A box of 50 genuine Sako unfired 7x33 brass just sold on Gunbroker. It went for $185 plus $5 shipping. That may be a new record for brass, but it will probably last the owner a lifetime of 7x33 shooting.
 
I think I have 11 boxes of the Bertram brass from Midway about 10 years ago. I will be sure to try fit when my gun gets here. A part of me actually wants to reload the fired SAKO brass I have with Berdan primers as I have Berdan tools and primers from 1950's Finland. I guess they could be corrosive though, so I should be careful. Ideally I will just shoot the factory ammo I have in the 78 grain sp and reload those with the FMJ's I have for practice. Just saying Kokkovaippa is practice enough! I will need a die set though as I am sure the handset I have{Latausvalineet} I have will get old after the first 50 or so.
 
Well, I don' think that simply forcing the brass into the chamber (whether lubed or not) will change its dimensions enough to make a difference. However, it is probably the case that if you can get a shell to chamber and then fire it, it will likely chamber more easily the second time.

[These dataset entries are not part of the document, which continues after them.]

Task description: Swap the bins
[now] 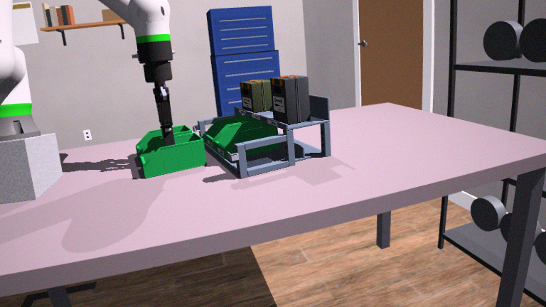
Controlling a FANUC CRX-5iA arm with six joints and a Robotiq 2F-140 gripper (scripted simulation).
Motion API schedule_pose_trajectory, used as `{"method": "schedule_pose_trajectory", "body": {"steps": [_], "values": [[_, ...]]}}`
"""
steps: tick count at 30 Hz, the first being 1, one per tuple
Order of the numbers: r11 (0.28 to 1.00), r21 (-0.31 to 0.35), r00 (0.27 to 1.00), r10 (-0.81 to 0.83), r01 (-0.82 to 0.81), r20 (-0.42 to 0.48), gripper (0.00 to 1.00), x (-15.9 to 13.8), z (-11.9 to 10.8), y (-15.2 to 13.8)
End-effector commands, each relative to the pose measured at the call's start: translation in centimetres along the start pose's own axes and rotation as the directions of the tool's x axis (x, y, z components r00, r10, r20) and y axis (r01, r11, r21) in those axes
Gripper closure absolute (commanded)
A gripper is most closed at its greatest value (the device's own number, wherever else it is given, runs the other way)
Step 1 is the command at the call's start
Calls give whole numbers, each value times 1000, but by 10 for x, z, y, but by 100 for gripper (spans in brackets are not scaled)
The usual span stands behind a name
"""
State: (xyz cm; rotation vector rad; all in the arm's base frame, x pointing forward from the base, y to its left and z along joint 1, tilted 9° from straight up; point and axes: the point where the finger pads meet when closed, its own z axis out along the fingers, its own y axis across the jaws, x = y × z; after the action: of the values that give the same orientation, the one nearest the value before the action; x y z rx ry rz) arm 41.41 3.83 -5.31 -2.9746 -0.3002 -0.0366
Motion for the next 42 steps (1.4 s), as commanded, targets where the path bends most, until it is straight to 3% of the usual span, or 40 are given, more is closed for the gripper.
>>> {"method": "schedule_pose_trajectory", "body": {"steps": [1,4,5,42], "values": [[1000,0,1000,0,0,-1,76,1,-1,0],[1000,0,1000,0,0,-1,76,1,-1,0],[1000,0,1000,0,0,-1,90,1,-1,0],[1000,0,1000,0,0,-1,90,1,-7,0]]}}
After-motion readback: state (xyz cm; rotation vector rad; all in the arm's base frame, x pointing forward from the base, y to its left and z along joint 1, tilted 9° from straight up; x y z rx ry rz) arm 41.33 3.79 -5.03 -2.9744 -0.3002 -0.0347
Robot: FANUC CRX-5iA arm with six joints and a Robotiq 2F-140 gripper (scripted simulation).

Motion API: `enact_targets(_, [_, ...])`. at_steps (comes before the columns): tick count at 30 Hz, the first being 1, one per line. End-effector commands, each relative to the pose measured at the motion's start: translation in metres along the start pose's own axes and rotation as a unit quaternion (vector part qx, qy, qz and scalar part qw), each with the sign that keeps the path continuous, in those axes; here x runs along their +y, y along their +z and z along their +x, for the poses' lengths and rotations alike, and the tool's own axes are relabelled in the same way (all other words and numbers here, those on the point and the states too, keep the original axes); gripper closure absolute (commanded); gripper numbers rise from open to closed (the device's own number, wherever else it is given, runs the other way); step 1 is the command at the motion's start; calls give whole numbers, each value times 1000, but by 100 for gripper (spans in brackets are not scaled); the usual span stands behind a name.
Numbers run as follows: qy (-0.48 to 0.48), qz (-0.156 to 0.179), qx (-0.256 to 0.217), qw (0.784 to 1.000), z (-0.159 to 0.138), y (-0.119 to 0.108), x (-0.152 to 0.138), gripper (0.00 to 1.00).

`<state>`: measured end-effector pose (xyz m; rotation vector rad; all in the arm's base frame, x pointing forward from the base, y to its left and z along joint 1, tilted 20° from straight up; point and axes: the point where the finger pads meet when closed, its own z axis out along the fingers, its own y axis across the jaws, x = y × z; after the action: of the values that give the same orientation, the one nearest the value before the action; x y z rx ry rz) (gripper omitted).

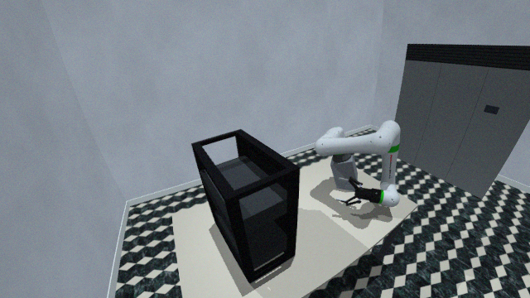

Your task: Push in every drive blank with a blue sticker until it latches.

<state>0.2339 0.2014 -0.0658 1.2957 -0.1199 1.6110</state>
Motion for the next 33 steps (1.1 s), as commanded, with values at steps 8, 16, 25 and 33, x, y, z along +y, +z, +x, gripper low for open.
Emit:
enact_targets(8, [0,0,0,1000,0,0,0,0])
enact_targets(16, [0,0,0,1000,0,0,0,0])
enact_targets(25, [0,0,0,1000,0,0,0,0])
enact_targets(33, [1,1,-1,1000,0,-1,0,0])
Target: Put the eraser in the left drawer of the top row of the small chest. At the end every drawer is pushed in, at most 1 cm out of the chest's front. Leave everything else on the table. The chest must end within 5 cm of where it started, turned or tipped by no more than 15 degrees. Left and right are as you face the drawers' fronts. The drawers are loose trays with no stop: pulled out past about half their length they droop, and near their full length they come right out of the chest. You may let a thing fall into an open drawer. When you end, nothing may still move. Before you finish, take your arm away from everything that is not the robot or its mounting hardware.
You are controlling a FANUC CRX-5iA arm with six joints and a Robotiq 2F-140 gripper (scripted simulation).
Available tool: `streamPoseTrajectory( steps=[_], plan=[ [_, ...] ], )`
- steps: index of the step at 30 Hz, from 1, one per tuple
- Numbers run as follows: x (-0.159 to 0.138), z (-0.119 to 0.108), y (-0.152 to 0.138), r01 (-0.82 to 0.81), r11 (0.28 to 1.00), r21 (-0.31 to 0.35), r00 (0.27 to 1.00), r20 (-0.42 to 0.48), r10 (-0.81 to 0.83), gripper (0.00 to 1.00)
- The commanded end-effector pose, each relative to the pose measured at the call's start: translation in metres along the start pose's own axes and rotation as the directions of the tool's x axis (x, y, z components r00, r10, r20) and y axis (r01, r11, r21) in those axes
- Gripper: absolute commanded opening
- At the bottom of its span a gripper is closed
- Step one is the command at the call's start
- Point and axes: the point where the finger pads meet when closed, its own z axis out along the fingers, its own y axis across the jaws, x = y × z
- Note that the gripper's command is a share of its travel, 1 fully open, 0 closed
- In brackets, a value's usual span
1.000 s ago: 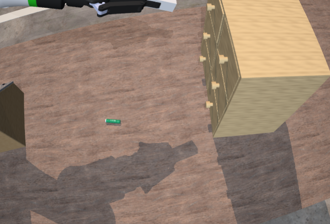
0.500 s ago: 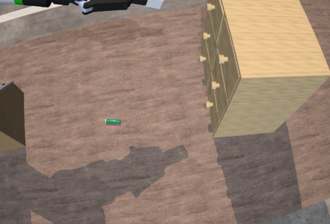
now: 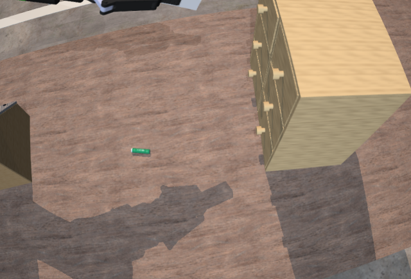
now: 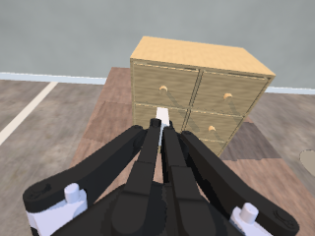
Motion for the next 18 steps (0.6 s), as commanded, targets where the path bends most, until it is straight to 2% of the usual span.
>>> streamPoseTrajectory(
  steps=[1, 8, 13, 15, 18],
  plan=[
    [0.001, -0.003, 0.000, -0.001, 1.000, -0.002, 0.999, 0.036, 0.001, 0.00],
    [0.006, -0.014, 0.000, -0.001, 1.000, -0.002, 0.991, 0.135, 0.001, 0.00],
    [0.012, -0.030, 0.000, -0.001, 1.000, -0.002, 0.962, 0.274, 0.002, 0.00],
    [0.012, -0.030, 0.000, -0.001, 1.000, -0.002, 0.962, 0.274, 0.002, 0.00],
    [0.017, -0.041, 0.000, -0.001, 1.000, -0.003, 0.926, 0.377, 0.002, 0.00]
  ],
)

But all that is pretty theoretical when projectiles suitable for the 7x33 are almost non-existent, making fire-forming impractical.

Related to that, has anyone got a good idea of how to trim the nose off of a Hornady 7mm 100 grain hollow point? That bullet, if shortened (and lightened a bit by losing its nose), might work okay in a 7x33. It is .002" smaller than the factory 7x33 bullets, but it will probably shoot with acceptable accuracy due to the natural "bump up" it gets upon firing. But I do have a bump up die to make a bullet a full .286 if needed.

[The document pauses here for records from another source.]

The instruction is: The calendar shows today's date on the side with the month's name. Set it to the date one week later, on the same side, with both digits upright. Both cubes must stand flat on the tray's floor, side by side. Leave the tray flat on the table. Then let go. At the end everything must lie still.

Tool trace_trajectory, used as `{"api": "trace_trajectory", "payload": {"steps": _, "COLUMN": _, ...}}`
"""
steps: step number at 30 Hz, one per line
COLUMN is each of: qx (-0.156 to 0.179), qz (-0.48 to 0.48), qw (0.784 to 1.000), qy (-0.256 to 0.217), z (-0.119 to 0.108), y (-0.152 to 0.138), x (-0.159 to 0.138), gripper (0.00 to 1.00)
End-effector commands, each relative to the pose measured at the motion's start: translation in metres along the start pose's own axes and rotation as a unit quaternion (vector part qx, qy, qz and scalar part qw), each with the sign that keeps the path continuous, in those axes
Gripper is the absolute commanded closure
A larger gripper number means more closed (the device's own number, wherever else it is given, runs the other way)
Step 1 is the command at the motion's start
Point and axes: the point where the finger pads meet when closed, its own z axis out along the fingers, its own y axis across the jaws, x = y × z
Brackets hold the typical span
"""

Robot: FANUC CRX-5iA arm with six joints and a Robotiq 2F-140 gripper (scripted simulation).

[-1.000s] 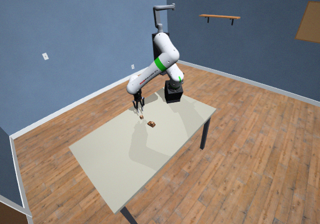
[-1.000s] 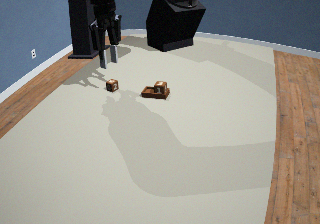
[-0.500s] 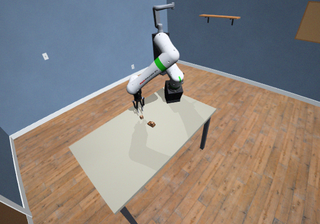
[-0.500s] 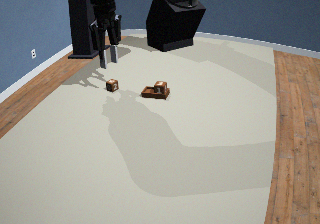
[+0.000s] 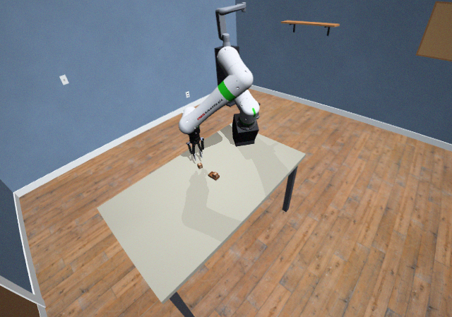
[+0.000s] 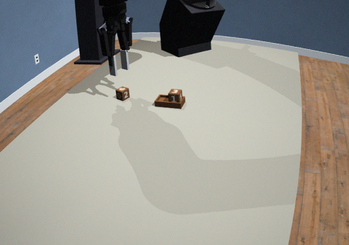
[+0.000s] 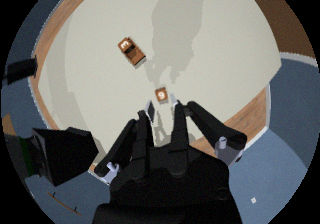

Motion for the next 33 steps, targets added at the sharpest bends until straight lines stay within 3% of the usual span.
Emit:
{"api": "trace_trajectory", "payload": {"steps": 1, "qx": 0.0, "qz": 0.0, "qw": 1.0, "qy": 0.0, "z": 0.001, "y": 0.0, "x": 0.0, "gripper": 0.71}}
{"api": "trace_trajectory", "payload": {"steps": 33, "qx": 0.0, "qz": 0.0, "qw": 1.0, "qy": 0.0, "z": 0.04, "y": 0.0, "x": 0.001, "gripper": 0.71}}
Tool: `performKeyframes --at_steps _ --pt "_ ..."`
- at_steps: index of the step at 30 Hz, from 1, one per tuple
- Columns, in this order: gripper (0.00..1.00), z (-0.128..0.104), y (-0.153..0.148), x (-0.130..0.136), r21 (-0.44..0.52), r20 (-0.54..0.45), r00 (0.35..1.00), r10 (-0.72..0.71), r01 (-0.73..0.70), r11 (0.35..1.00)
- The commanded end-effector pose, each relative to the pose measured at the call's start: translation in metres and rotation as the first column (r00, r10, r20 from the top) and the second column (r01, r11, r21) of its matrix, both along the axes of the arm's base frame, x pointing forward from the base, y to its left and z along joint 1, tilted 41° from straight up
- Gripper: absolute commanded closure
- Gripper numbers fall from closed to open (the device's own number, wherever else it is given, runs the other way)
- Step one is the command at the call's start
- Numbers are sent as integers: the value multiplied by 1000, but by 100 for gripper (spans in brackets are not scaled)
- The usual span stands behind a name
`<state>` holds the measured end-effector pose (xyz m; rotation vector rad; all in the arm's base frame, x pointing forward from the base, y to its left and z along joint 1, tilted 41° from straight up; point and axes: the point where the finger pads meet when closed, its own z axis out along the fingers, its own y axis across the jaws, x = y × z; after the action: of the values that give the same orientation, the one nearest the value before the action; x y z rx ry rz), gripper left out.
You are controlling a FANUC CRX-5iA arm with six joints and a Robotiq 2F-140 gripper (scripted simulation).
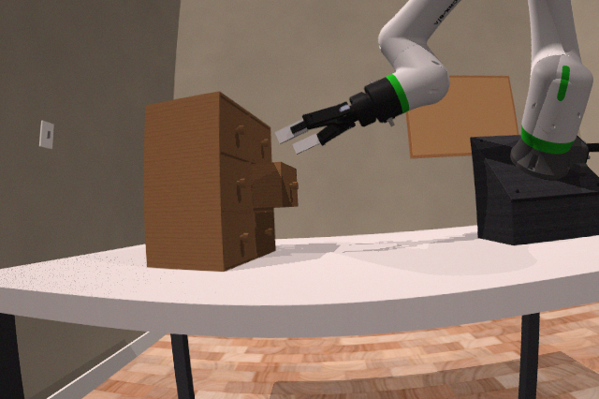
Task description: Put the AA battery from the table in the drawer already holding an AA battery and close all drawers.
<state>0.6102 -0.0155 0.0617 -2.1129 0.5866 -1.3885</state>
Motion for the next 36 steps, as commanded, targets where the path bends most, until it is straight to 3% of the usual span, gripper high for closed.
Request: performKeyframes --at_steps 1,17,28,36 --pt "0 1 0 -17 0 -1 1000 1 -1 1000" --pt "0 11 -1 -106 0 -1 1000 1 -1 1000" --pt "0 15 -1 -139 0 -1 1000 1 -1 1000" --pt "0 16 -1 -148 0 -1 1000 1 -1 1000"
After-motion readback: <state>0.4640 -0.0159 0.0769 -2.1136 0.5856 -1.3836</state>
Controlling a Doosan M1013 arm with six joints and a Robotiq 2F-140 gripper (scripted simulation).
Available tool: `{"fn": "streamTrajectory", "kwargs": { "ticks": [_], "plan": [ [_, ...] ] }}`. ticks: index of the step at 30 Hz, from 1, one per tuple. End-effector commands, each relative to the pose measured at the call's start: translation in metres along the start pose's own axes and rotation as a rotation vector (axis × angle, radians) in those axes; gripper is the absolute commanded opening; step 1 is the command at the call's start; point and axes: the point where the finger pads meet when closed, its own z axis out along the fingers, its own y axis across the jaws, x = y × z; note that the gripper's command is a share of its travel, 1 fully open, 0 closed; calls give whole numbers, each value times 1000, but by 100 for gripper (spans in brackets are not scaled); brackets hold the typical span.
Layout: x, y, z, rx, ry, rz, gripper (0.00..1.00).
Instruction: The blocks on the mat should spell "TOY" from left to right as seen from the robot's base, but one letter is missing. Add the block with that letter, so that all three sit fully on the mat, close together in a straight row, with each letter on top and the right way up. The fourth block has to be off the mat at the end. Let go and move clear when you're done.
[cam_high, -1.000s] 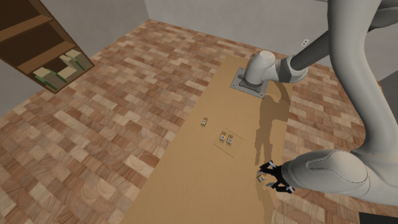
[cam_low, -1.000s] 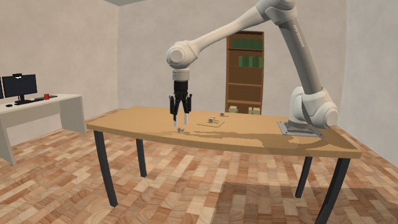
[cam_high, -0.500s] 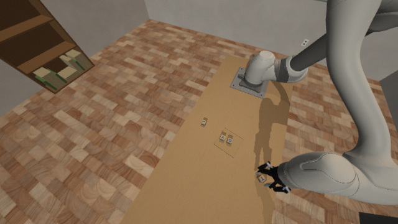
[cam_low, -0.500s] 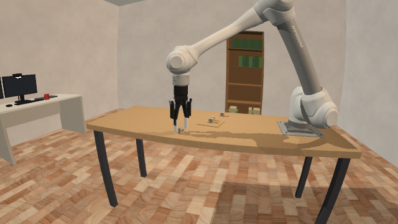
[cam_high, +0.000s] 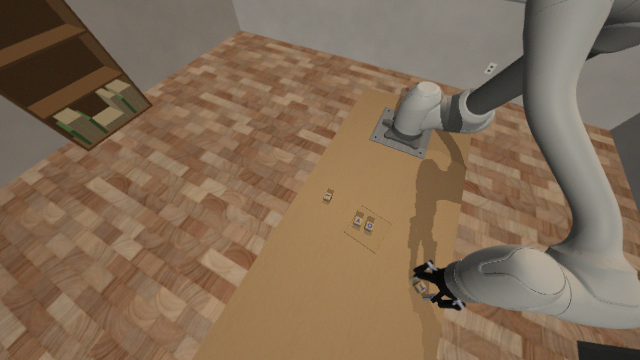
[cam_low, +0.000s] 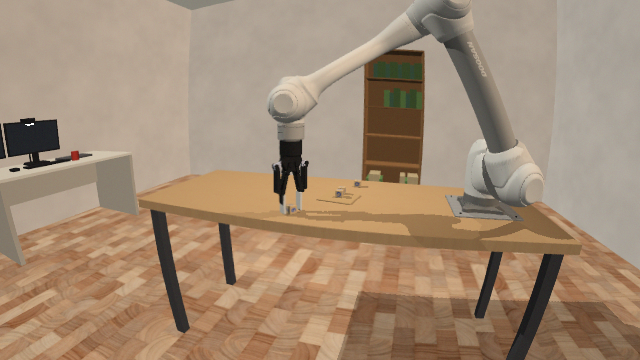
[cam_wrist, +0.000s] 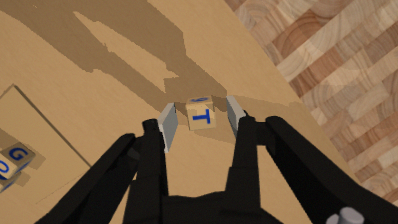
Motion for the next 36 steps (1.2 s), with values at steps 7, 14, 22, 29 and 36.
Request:
{"fn": "streamTrajectory", "kwargs": {
  "ticks": [7,14,22,29,36],
  "plan": [
    [3,1,3,2,1,2,40],
    [3,1,3,2,1,2,40],
    [3,1,3,2,1,2,40],
    [3,1,3,2,1,2,28],
    [3,1,3,2,1,2,28]
  ]
}}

I thing the camming action of the bolt moving into battery should move the shoulder sufficiently. It's like the M1 Garand making it's own headspace in battery; that's why it is bad practice to run ammo through the Garand rather than just ejecting the whole clip as once it has been in the chamber, the shoulder matches the headspace of that gun and should not be fired in another. Hatcher's Notebook is the best Christmas gift I ever got.........Until I got Michael Heidler's Die finnische Maschinenpistole SuomiM/31
 
Well, I don' think that simply forcing the brass into the chamber (whether lubed or not) will change its dimensions enough to make a difference. However, it is probably the case that if you can get a shell to chamber and then fire it, it will likely chamber more easily the second time.

But all that is pretty theoretical when projectiles suitable for the 7x33 are almost non-existent, making fire-forming impractical.

Related to that, has anyone got a good idea of how to trim the nose off of a Hornady 7mm 100 grain hollow point? That bullet, if shortened (and lightened a bit by losing its nose), might work okay in a 7x33. It is .002" smaller than the factory 7x33 bullets, but it will probably shoot with acceptable accuracy due to the natural "bump up" it gets upon firing. But I do have a bump up die to make a bullet a full .286 if needed.

One time I made ammo for a .22 JGR and I couldn't get a bullet to work in the mag, so I used .223 diameter , 35 grain Hornady bullets and found that I could pull-out the red plastic tips with needle-nose pliers. This got them short enough to feed and were devastating as evidenced by a naval orange I tried one on. I wonder if there is anything light enough in a ballistic tip we could pull the plastic out of?